Santiago de Chile,  Domingo 18 de Marzo de 2001

Historia repetida: A causa de una seguidilla de tomas de predios en el sur, los 144 mapuches que deben ser compensados llegaron hasta la justicia.

El Yugo Indígena. El Estado Chileno y los Mapuches ante la OEA

Duras críticas ha generado la posibilidad, surgida tras la negociación llevada ante la OEA, de que el Gobierno compense a mapuches que participaron en tomas de predios en 1992. Mientras en la Cancillería aseguran que no se entregará dinero ni terrenos, los indígenas mantienen sus exigencias.

Karina Ferrando Cossio

HACE casi tres años que la agrupación mapuche Consejo de Todas las Tierras embarcó al gobierno en la travesía de compensar a un grupo de indígenas, luego de que recurrieran ante la Comisión Interamericana de Derechos Humanos (CIDH) de la Organización de Estados Americanos (OEA) para reclamar por un proceso que se ejecutó en Chile y que consideraron injusto.

Que el vocero de la entidad mapuche, Aucán Huilcamán, revolviera las aguas calificando como irregular el trámite judicial realizado en el país contra estos indígenas ocasionó que el gobierno del Presidente Eduardo Frei se comprometiera a hacer todos los esfuerzos para restablecer el buen nombre de los acusados.

Esto fue la antesala del acuerdo firmado entre los representantes de los indígenas y el gobierno chileno. Y cuando, a comienzos de marzo, la prensa anunció a los cuatro vientos que se repararía con tierras y dinero los daños causados en el proceso a los 144 mapuches, nadie entendía de qué se estaba hablando.

Pero han pasado los días y lentamente comienza a desenrollarse lo que parecía una madeja sin punta ni cabo.

A estas alturas, no sería errado plantear que existen poderosos argumentos jurídicos que avalan la negociación que llevó adelante el gobierno chileno, para llegar a firmar con los mapuches la llamada "solución amistosa".

Cosas del destino lo del nombre, porque hasta ahora la firma del acuerdo ha inquietado a muchos. En especial, luego de diferentes apreciaciones sobre el pacto entre los negociadores y tras la rectificación solicitada por la Cancillería chilena a un punto del documento firmado en Washington, que sostenía que el proceso chileno era "una aberración judicial".

Además, hasta ahora, no hay claridad respecto de la compensación que se dará a los indígenas y sólo se sabe que si las partes no llegan a un acuerdo en 90 días - o sea, de aquí a junio- la CIDH tiene las facultades para enviar el caso ante la Corte Interamericana de Derechos Humanos. Con lo que se arriesga reeditar la polémica ocasionada por el fallo contrario a Chile emitido por este tribunal respecto de la película "La Ultima Tentación de Cristo".

Además, el acuerdo fue la excusa precisa para reavivar la eterna polémica sobre la competencia de los tribunales.

La pregunta clave: ¿puede un tribunal internacional prevalecer por sobre las leyes internas de un país? La respuesta, una sola: no hay consenso al respecto.

En todo caso, es difícil la postura del gobierno, pues deberá tener en mente el respaldo del que goza la causa indigenista en la comunidad internacional y, más de cerca, las duras críticas formuladas por empresarios frente al manejo del conflicto mapuche.

La experiencia, además, indica que es imposible dejar a todos contentos.

La apología del werkén

El acuerdo pactado ante la CIDH beneficiará a 144 mapuches, que en 1992 emprendieron una seguidilla de ocupaciones de predios particulares.

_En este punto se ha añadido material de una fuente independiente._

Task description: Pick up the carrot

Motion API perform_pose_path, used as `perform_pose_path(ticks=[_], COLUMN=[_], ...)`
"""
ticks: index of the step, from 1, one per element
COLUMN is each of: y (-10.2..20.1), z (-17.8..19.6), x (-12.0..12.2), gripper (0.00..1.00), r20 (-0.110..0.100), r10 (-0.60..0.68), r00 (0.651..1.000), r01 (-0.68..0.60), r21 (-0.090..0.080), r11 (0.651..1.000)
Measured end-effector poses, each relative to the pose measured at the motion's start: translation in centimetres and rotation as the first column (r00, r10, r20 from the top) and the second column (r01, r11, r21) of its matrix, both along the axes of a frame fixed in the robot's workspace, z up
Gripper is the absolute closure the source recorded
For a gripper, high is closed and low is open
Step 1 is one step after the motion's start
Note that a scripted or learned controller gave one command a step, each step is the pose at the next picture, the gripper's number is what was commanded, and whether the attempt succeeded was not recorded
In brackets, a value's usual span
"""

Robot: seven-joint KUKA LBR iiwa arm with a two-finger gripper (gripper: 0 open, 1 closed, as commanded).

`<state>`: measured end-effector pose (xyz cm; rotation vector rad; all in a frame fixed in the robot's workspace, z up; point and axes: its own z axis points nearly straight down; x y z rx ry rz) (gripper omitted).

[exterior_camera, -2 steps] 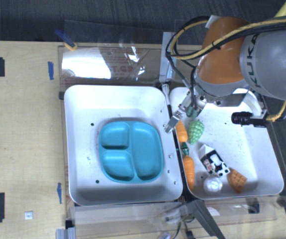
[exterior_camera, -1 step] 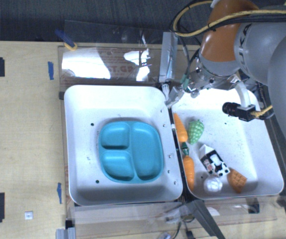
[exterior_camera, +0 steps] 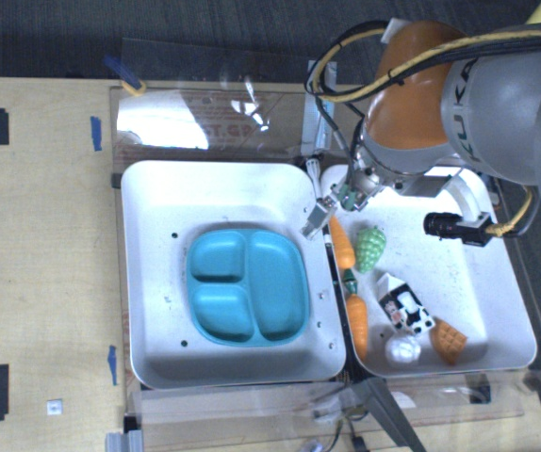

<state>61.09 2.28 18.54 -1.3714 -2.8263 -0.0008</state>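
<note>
Claw: my claw (exterior_camera: 332,205) hangs low over the wall between the two bins. I cannot tell how it is set.
Carrot: one carrot (exterior_camera: 342,244) lies just below the claw, along the left wall of the right bin (exterior_camera: 497,295). I can't tell if they touch. A second carrot (exterior_camera: 356,320) lies below the first one.
Near things: a green bumpy toy (exterior_camera: 372,248) sits just right of the top carrot. A black and white toy (exterior_camera: 404,309), a white lump (exterior_camera: 403,350) and an orange waffle piece (exterior_camera: 448,340) sit lower down.
Left bin: the left bin (exterior_camera: 157,196) holds a blue tray (exterior_camera: 248,284) with three parts.
Worktop: the worktop (exterior_camera: 35,252) is light wood.
</note>
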Motion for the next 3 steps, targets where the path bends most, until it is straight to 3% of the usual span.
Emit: perform_pose_path(ticks=[1,2,3], y=[1.5,3.7,3.3], z=[2.8,-0.1,3.4], x=[0.6,-2.1,5.0], gripper=[0.00,0.00,0.00], r20=[0.008,-0.002,0.009], r10=[0.468,-0.060,0.314], r00=[0.884,0.998,0.949], r01=[-0.468,0.060,-0.314], r21=[-0.004,0.000,-0.003], r11=[0.884,0.998,0.949])
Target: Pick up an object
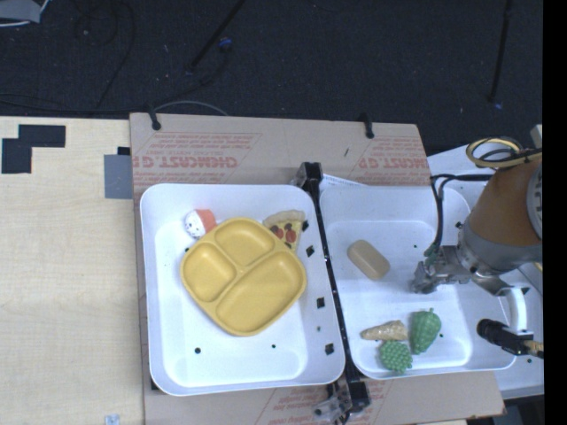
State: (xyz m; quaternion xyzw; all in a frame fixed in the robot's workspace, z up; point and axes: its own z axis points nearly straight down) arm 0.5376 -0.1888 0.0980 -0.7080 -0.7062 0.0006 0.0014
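Roughly: two white bins side by side, left bin (164,326) w/ yellow divided tray (244,275) taking up the middle, pizza-slice toy (285,227) tucked at tray's upper right edge, small white-and-orange toy (198,223) at its upper left, both touching or nearly touching tray. Right bin (399,206) w/ likely pick candidates: tan bar-like block (368,259) near centre, apart from the rest; lower down a cluster, beige cone-ish piece (385,331) just beside dark green toy (425,329), bumpy green toy (395,357) below, all touching or close. Gripper (431,274) low in right bin, right of tan block, above the green cluster, prob. positioned for a descent on bare floor or a reach toward block; just a guess. Finger state: can't tell, too dark and blurred; nothing visibly held. Nothing lifted, all objs resting in bins.
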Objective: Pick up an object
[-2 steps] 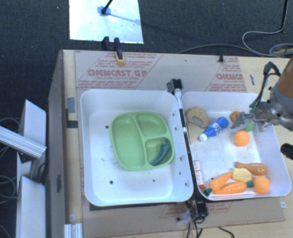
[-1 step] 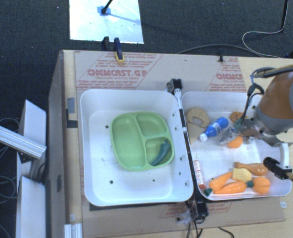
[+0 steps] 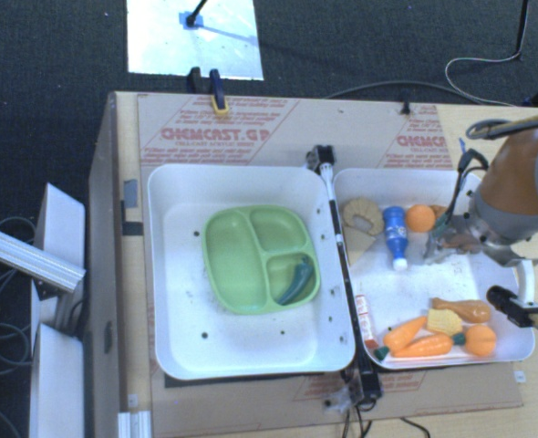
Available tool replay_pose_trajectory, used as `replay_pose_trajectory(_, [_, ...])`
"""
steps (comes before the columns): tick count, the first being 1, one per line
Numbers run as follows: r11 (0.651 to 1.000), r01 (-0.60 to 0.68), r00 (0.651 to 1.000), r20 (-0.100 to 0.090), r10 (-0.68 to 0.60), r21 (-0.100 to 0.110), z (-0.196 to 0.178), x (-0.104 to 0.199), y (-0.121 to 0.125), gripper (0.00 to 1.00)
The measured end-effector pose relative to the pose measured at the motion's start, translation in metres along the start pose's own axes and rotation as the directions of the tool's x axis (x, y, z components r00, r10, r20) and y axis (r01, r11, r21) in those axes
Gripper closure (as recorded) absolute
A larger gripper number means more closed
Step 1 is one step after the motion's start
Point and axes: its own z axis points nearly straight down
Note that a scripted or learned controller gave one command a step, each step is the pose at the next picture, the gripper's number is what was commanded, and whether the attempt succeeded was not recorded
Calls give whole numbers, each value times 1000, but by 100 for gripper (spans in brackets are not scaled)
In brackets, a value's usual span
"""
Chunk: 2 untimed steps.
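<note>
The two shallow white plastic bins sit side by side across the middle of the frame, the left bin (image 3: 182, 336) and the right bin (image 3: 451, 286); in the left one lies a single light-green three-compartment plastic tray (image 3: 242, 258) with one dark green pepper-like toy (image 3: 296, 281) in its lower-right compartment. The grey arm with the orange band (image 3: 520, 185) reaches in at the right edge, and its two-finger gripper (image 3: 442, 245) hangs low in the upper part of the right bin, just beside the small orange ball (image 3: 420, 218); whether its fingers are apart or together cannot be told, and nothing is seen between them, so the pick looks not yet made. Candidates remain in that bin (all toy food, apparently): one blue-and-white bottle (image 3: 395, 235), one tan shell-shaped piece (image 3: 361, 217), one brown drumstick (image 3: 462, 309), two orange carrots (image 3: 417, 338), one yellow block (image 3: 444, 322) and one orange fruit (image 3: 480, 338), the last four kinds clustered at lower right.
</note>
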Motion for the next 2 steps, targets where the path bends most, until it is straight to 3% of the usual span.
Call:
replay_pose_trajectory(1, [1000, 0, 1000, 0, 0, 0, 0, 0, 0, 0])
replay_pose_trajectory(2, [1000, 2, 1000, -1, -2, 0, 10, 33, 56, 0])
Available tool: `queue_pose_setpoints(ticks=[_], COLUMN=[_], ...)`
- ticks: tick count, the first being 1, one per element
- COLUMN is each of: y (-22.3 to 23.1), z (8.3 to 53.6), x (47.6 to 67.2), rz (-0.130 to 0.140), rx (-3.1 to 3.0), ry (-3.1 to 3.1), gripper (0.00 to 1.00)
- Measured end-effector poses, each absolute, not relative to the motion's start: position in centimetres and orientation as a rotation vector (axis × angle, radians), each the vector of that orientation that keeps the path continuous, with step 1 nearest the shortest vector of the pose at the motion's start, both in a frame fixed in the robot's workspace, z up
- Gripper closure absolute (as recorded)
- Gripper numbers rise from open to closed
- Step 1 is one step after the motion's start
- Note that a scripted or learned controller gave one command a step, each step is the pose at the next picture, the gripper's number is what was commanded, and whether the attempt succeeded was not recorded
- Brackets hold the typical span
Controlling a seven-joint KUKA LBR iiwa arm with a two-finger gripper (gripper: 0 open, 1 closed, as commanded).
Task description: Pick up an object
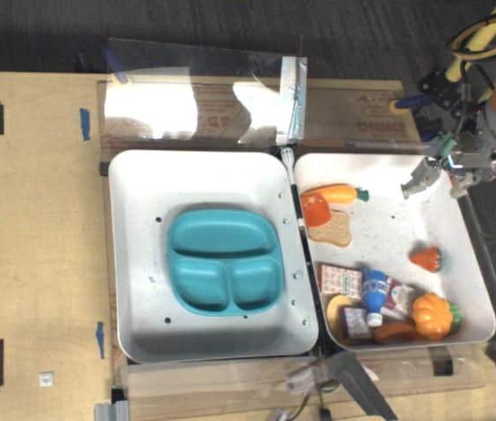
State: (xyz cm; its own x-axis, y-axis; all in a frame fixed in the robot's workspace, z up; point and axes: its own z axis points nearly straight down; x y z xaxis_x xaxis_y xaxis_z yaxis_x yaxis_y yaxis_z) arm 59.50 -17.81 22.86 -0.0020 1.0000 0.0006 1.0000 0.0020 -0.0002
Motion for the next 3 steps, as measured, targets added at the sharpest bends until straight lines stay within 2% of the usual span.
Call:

La situación motivó que el ministro del Interior de la época, Enrique Krauss, y el intendente de la Novena Región, Fernando Chuecas, presentaran un requerimiento ante los tribunales por infracción a la ley de Seguridad Interior del Estado.

Luego de un largo proceso, el ministro en visita que llevaba la causa, Antonio Castro Gutiérrez, condenó a los mapuches a penas de 60 a 541 días de cárcel y multas de entre seis a once sueldos vitales, acusándolos de asociación ilícita y usurpación de tierras, lo que fue reatificado por la Corte de Apelaciones de Temuco.

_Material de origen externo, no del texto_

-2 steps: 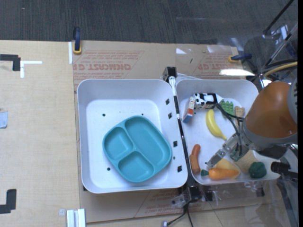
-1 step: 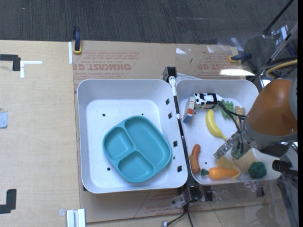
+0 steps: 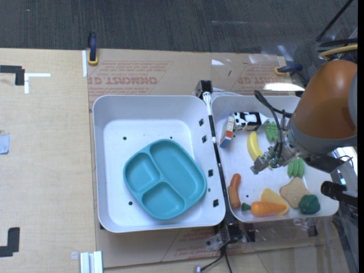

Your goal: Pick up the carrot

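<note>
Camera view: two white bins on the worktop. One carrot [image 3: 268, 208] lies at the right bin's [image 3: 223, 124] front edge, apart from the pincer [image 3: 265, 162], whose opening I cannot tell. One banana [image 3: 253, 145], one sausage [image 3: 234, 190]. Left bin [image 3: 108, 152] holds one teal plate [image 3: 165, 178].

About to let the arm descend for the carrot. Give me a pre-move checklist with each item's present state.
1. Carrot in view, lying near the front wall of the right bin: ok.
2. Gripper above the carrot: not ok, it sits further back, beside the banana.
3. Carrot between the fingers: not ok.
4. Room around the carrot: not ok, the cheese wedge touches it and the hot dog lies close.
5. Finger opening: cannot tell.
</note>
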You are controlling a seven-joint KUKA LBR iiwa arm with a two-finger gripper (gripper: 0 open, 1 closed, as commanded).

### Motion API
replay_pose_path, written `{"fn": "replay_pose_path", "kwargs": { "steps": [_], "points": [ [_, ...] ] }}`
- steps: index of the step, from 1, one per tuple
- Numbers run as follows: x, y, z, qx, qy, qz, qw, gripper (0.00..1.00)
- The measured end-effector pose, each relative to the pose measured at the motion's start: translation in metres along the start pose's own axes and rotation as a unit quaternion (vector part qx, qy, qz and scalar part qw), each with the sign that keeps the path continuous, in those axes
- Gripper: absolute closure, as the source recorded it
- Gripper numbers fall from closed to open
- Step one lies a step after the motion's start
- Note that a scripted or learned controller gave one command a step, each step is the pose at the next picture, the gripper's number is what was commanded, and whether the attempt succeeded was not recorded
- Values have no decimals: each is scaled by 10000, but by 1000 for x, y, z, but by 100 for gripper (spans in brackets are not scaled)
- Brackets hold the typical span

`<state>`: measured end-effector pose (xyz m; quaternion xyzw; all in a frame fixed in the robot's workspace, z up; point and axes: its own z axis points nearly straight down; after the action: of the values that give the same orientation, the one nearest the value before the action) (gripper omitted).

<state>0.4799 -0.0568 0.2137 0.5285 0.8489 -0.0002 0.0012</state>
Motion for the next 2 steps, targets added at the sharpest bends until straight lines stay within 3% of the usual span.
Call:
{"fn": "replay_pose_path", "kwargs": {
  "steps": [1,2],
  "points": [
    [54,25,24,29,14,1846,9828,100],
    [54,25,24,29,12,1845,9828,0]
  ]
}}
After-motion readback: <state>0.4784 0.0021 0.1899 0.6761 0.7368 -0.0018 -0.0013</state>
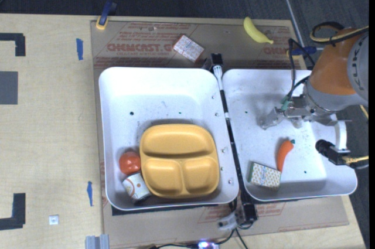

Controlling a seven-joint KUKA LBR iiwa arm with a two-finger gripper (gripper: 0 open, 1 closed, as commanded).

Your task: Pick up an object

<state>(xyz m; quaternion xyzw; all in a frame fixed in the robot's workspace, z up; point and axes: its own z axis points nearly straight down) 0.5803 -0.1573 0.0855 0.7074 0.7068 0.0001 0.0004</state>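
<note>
- My arm [343,69] comes in from the right edge of the frame, with its orange band at the upper right, above the right bin [246,87].
- My gripper [270,120] hangs over the middle of the right bin, a little above its white floor.
- I cannot tell how my gripper stands, because it looks small and blurred from here, and I see no thing in it.
- The carrot [284,154] lies in the right bin, lower right of my gripper, near it but apart from it.
- A small patterned block [265,174] lies at the lower left corner of the same bin, just beside the carrot's lower end.
- In the left bin [152,87], a yellow divided tray [179,159] lies upside down in the lower half.
- A red ball [129,161] and a small white and orange cup [136,186] are at the tray's left side, touching it.
- A banana [256,31] and a small checkered card [187,47] lie on the brown board [135,43] above the bins.
</note>
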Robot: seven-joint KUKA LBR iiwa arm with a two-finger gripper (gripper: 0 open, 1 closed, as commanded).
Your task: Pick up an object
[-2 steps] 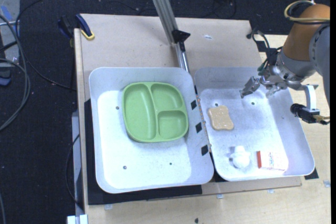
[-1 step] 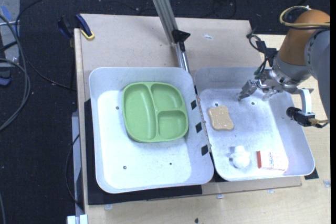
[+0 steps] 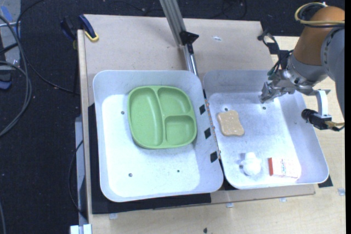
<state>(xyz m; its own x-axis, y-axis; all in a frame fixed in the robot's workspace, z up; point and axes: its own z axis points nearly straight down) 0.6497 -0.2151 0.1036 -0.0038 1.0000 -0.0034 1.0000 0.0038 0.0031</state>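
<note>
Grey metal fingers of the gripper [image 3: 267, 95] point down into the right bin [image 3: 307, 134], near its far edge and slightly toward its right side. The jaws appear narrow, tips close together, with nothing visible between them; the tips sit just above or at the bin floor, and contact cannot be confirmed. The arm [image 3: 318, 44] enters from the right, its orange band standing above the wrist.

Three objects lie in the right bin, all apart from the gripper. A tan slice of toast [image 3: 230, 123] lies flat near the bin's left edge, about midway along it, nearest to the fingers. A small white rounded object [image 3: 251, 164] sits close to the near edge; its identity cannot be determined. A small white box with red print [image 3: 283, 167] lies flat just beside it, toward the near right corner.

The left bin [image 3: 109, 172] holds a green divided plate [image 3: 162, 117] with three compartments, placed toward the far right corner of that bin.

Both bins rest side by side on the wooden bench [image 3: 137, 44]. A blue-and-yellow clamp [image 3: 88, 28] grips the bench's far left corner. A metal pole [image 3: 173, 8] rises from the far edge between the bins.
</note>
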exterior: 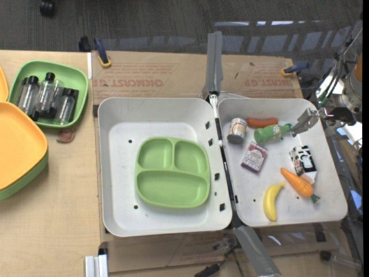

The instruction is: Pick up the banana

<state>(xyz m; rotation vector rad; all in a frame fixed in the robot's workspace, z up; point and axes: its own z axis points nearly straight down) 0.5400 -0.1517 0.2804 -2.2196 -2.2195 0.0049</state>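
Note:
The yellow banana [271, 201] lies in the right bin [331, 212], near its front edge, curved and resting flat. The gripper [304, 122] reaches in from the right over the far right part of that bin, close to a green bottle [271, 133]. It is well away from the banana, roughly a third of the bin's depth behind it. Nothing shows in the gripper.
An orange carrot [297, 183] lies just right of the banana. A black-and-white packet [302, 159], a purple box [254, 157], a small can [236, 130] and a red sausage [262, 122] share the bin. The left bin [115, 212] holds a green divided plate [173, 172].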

En este grupo cayó el vocero del Consejo de Todas las Tierras, Aucán Huilcamán, quien fue acusado además de autor intelectual de los hechos.

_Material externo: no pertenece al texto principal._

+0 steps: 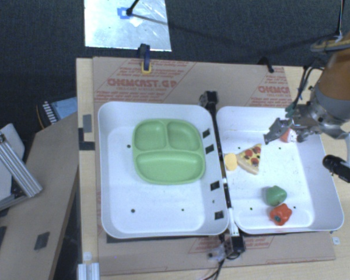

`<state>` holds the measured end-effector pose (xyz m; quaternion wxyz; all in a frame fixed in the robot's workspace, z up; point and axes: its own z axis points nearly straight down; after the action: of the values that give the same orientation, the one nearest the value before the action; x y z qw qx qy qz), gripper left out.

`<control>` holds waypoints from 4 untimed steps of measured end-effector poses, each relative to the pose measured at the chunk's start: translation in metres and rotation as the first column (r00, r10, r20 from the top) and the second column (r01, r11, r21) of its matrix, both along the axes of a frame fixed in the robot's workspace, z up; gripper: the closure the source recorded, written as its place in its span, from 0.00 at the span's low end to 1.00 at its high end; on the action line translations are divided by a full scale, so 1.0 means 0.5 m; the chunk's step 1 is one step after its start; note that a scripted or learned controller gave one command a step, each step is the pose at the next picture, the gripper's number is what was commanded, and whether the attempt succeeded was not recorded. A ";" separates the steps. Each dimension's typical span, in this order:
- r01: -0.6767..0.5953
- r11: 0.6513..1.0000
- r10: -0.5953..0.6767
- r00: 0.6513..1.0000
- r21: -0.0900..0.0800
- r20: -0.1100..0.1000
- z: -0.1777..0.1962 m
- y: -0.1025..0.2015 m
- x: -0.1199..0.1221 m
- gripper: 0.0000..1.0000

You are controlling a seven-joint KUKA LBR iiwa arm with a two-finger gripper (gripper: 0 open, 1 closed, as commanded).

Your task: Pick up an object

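Observation:
My gripper [283, 130] hangs over the upper right part of the right bin [315, 182], at the end of the grey and orange arm. A small red and white object [286, 136] shows right at the gripper; whether it is held or lying below I cannot tell. A toy pizza slice [249, 158] lies left of and below the gripper, with a small yellow piece [230, 161] beside it. A green pepper [275, 195] and a red pepper [280, 213] lie near the bin's front edge.
The left bin [114, 174] holds a green divided plate [168, 151]. A black divider with clips [217, 156] runs between the bins. Aluminium framing [9, 162] stands at the far left, off the bench.

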<state>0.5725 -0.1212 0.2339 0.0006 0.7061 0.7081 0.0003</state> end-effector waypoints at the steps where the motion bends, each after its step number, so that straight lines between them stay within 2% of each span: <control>1: 0.001 1.000 -0.001 1.000 0.000 -0.002 -0.089 0.011 -0.010 0.00; 3: 0.002 1.000 -0.002 1.000 0.003 0.002 -0.292 -0.008 -0.007 0.00; 4: 0.000 1.000 0.000 1.000 0.004 0.011 -0.262 -0.006 0.000 1.00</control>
<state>0.5722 -0.1241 0.1027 0.0031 0.7060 0.7081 0.0057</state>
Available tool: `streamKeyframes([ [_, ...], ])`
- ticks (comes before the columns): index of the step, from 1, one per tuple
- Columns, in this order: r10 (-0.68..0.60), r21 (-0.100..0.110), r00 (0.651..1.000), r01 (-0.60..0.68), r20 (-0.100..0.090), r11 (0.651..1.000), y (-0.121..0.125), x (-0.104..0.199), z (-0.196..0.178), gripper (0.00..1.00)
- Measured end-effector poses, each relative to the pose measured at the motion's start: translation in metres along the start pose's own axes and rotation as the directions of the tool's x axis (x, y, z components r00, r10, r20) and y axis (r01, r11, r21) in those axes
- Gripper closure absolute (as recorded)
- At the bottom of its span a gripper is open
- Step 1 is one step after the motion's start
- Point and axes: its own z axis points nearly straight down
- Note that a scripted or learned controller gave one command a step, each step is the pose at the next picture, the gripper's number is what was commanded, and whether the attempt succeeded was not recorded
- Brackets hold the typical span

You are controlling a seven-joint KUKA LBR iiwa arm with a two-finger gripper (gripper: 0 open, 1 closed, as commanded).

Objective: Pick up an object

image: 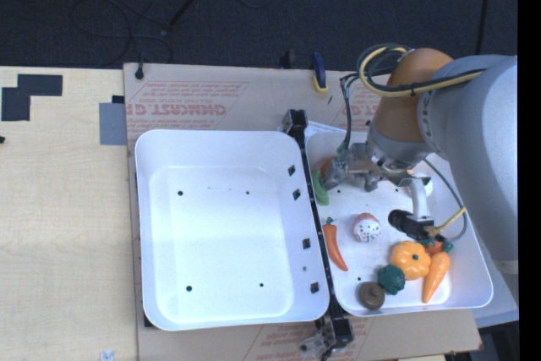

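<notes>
Objects for picking are lying in the right bin [473, 300] at the frame's lower right: orange pumpkin [410, 259], carrot [436, 275], speckled ball [366, 227]. Gripper [355, 173] is hovering near the bin's upper-left corner; its opening cannot be judged. Crowding is risking a glancing miss.

The grey arm [473, 131] reaches in from the right. Its orange band sits above the wrist. The gripper [351, 173] points down-left

Red print ran upside down across the cardboard sheet [211, 101] under your bins. You could not read it reliably.
</notes>
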Motion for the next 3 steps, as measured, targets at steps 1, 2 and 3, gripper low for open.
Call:
streamKeyframes([
  [1,0.006,0.009,1.0,-0.006,-0.005,1.0,-0.043,-0.06,0.002,0.0],
  [2,-0.003,0.004,1.0,0.003,-0.007,1.0,0.001,-0.003,0.002,0.0],
  [3,0.004,0.008,1.0,-0.004,-0.005,1.0,-0.027,-0.066,0.002,0.0],
])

El siguiente paso fue recurrir a la Corte Suprema para intentar anular el fallo; sin embargo, esta iniciativa fue declarada fuera de plazo y no prosperó.

Las opciones estaban agotadas entonces, hasta que Huilcamán, asesorado por el abogado Roberto Celedón, decidió hurguetear en el Derecho Internacional y, al parecer, dieron en el clavo.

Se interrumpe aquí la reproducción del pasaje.